-- The data --
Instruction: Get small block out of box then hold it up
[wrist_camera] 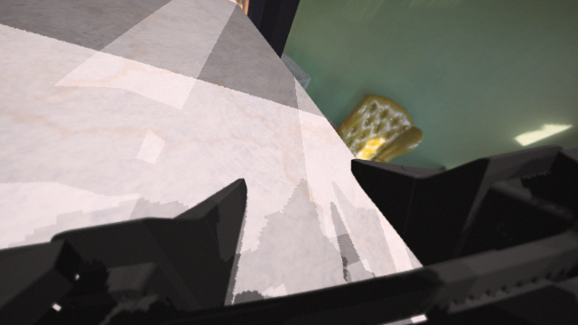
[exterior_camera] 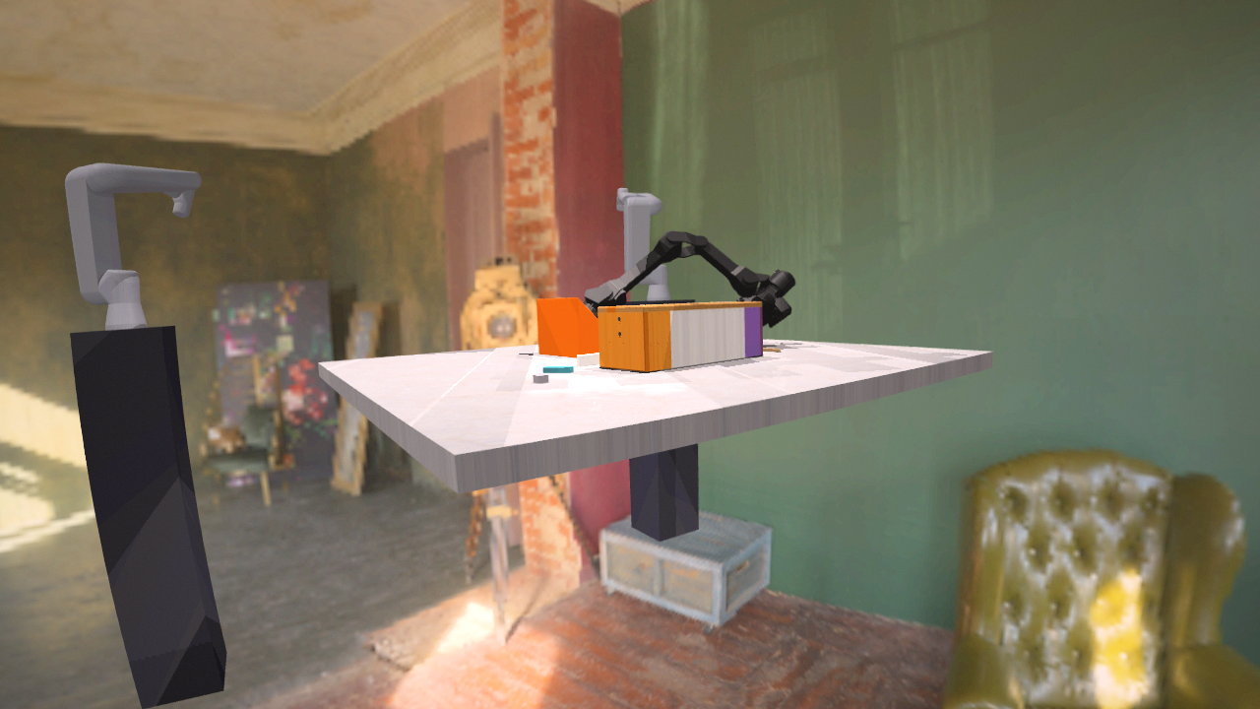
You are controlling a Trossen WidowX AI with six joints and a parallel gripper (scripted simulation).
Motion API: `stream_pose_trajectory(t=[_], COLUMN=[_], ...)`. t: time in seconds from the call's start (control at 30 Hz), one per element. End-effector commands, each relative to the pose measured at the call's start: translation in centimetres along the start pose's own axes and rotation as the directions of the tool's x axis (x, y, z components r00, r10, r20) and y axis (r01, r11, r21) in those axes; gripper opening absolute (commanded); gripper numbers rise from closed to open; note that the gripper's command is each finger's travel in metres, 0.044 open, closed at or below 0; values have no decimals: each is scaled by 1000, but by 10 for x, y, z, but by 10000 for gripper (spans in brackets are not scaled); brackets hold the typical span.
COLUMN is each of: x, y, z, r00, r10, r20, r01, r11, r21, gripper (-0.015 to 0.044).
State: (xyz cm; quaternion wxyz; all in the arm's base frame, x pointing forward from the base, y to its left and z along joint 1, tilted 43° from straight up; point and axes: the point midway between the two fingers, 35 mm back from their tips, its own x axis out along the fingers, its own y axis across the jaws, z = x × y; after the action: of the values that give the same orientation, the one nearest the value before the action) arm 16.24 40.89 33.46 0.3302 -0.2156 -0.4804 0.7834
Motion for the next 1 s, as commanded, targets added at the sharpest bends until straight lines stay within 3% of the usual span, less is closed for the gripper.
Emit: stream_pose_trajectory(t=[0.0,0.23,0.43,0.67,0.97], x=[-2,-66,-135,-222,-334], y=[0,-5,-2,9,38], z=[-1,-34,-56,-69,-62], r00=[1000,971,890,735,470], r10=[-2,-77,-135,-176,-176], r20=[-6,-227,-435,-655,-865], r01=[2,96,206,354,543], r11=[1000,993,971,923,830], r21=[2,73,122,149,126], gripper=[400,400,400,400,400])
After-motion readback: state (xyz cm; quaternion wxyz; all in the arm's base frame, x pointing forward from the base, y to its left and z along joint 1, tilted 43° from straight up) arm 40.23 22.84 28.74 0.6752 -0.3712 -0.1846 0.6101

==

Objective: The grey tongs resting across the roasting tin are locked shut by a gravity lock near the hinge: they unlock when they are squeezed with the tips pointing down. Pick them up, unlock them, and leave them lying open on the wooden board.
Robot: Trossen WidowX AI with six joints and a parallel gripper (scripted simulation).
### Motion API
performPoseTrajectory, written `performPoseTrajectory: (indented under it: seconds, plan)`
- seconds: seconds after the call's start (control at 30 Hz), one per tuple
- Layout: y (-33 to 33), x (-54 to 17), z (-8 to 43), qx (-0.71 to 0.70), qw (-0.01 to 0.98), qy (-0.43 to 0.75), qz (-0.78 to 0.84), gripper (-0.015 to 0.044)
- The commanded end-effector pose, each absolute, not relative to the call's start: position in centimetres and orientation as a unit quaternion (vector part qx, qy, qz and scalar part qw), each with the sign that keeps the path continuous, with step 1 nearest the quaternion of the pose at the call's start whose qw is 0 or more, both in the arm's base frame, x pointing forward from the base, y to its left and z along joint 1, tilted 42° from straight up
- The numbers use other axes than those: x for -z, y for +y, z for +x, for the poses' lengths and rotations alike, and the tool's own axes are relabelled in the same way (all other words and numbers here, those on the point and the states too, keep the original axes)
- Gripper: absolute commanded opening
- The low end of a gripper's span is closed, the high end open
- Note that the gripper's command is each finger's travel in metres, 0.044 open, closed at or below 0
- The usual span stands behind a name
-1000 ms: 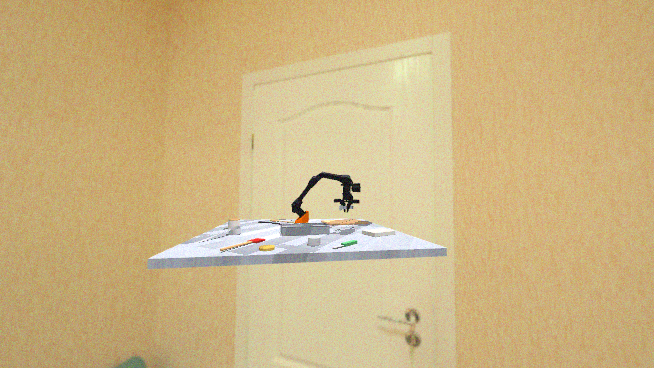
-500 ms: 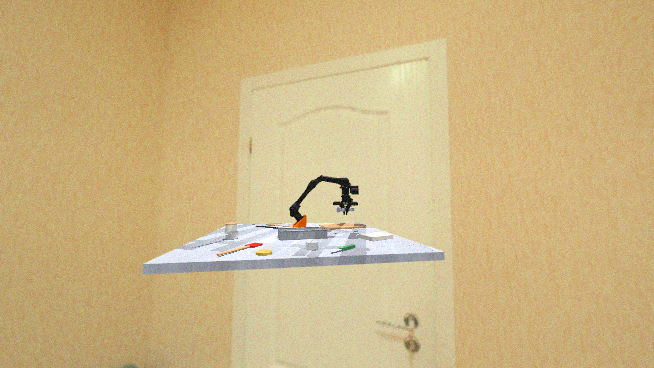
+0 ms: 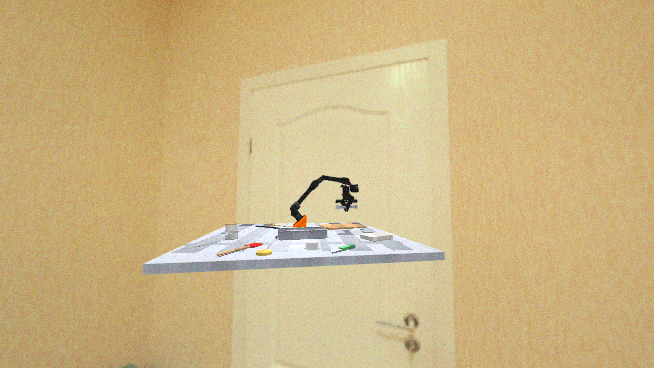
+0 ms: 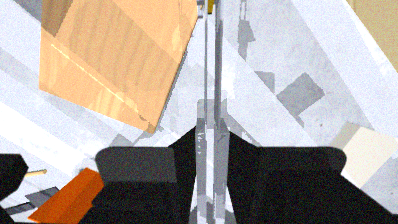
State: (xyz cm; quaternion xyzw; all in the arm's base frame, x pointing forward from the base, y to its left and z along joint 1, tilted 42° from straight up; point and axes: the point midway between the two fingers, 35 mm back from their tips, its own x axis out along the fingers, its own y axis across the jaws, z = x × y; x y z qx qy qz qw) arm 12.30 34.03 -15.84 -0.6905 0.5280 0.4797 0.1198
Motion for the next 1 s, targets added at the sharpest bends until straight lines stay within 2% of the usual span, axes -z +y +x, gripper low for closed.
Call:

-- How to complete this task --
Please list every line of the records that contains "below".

-- Task output --
Motion API: `stream_pose_trajectory(t=[_], COLUMN=[_], ...)`. t: time in seconds from the call's start (control at 30 Hz), one per element. End-effector commands, each relative to the pose measured at the call's start: translation in centimetres along the start pose's own axes and rotation as the directions of the tool's x axis (x, y, z components r00, r10, r20) and y axis (r01, r11, r21) in those axes; gripper opening absolute (commanded); gripper numbers rise from closed to open; note that the gripper's command is each finger's travel in metres, 0.044 open, closed at or below 0; values have no decimals: each is scaled by 1000, but by 10 for x, y, z, but by 10000 for gripper (spans in brackets are not scaled); brackets hold the typical span.
- Note that the gripper's command is each finger's travel in metres, 0.044 open, closed at or below 0

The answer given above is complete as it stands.